### Aim of the task
Return the lines below that contain the word "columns".

### Information supplied
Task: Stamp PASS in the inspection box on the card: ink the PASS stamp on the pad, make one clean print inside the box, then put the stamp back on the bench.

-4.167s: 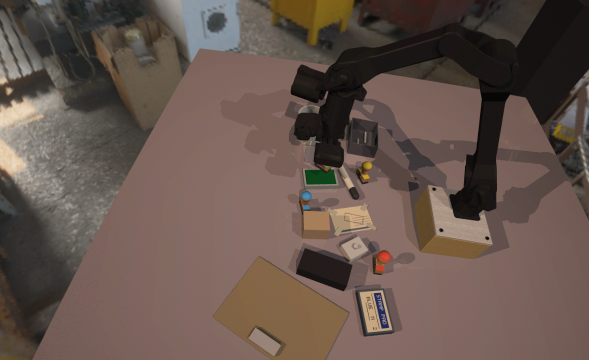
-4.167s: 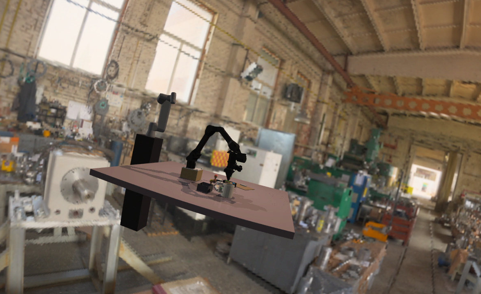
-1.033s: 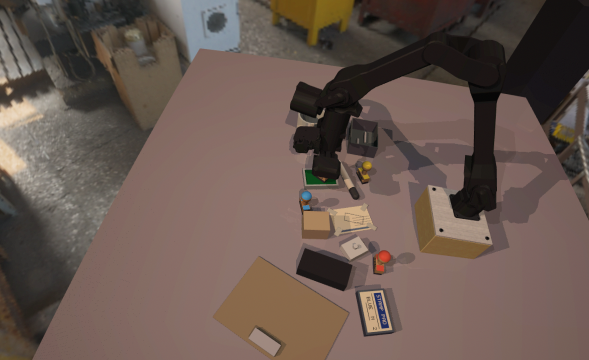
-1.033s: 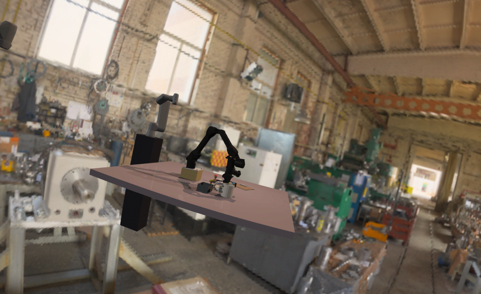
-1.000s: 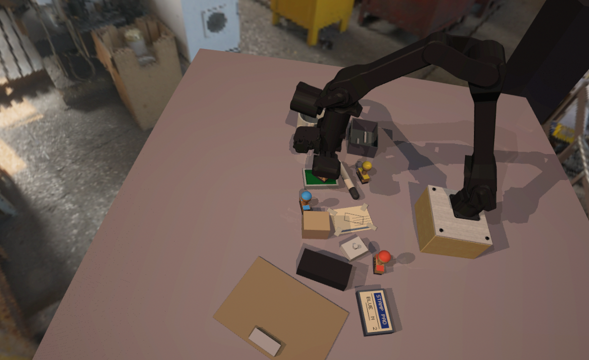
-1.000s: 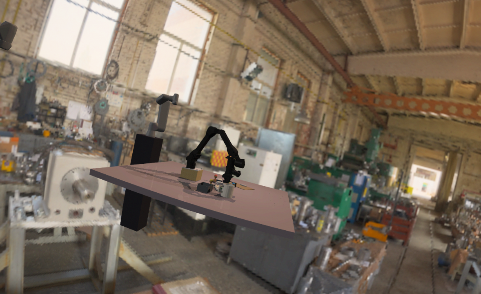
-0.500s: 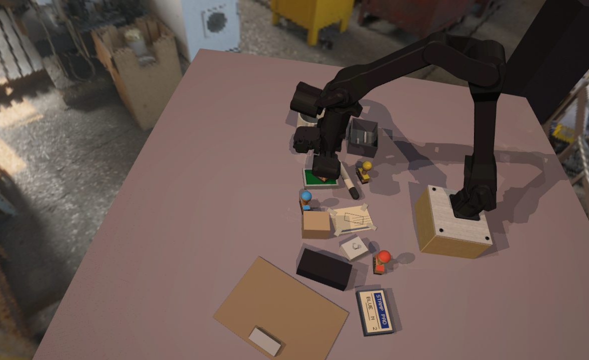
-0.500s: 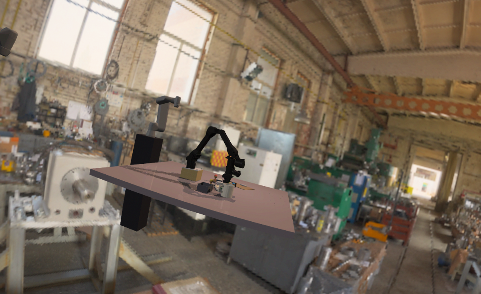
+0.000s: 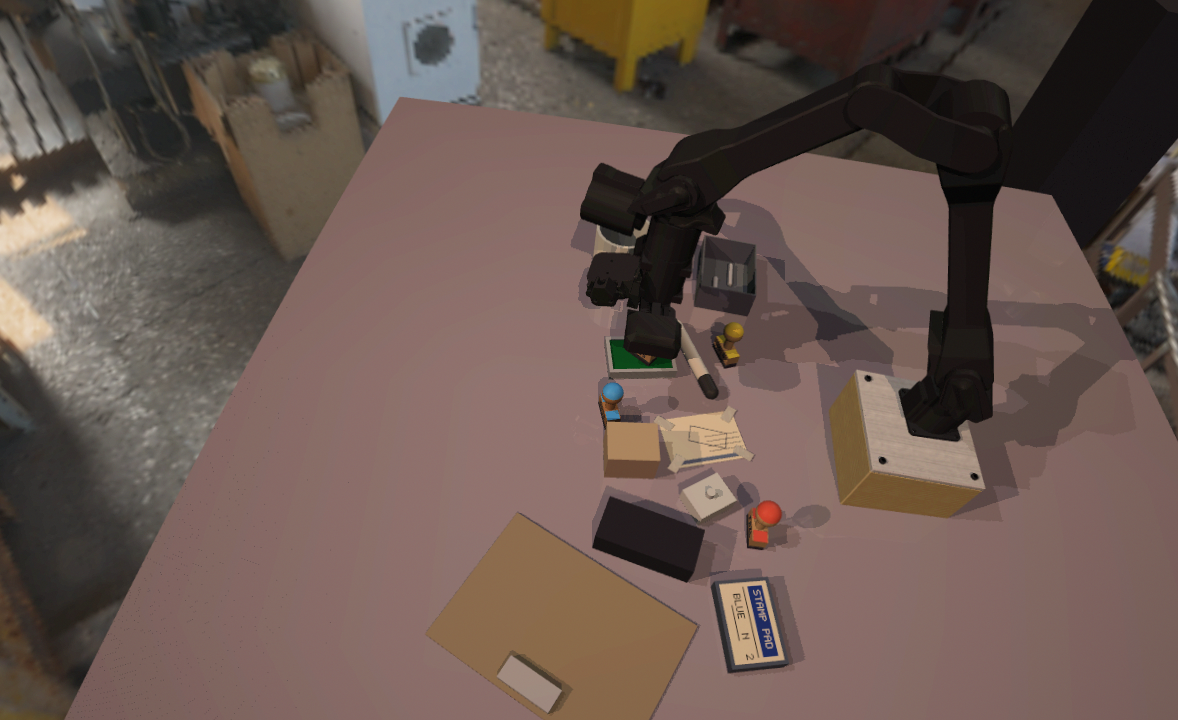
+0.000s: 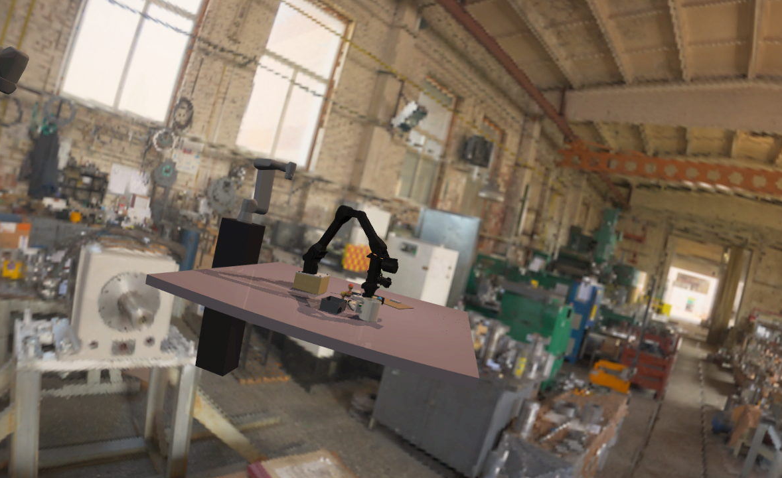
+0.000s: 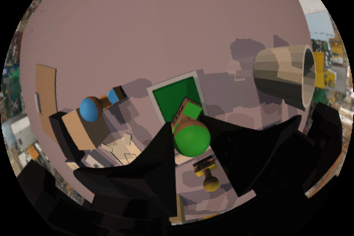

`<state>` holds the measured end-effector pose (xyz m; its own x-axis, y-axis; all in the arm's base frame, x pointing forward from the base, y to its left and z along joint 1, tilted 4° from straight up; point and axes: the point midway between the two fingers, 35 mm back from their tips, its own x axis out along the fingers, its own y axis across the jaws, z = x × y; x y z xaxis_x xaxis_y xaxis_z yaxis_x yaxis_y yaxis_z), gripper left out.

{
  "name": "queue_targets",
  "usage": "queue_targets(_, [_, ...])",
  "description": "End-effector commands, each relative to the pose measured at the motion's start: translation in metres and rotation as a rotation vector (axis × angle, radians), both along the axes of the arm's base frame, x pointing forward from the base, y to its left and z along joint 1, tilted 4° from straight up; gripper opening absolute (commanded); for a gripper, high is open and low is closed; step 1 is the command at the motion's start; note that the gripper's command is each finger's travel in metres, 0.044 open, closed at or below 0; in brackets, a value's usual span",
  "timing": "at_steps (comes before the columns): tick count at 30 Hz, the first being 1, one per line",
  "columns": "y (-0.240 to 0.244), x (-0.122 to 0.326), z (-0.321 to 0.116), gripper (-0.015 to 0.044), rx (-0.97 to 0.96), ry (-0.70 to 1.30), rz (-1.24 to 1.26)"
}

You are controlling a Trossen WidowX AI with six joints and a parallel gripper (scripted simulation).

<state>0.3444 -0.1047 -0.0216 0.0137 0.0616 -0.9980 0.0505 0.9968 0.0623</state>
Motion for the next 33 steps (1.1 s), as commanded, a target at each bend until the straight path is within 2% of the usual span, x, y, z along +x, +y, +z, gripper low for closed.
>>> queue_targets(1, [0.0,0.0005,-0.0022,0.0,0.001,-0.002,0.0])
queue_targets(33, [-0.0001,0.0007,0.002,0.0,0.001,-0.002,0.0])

### Answer below
  "timing": "at_steps (comes before the columns): tick count at 30 Hz, the first being 1, one per line",
  "columns": "y (-0.240 to 0.244), x (-0.122 to 0.326), z (-0.321 to 0.116), gripper (-0.015 to 0.044), rx (-0.97 to 0.96), ry (-0.70 to 1.30), rz (-1.24 to 1.26)"

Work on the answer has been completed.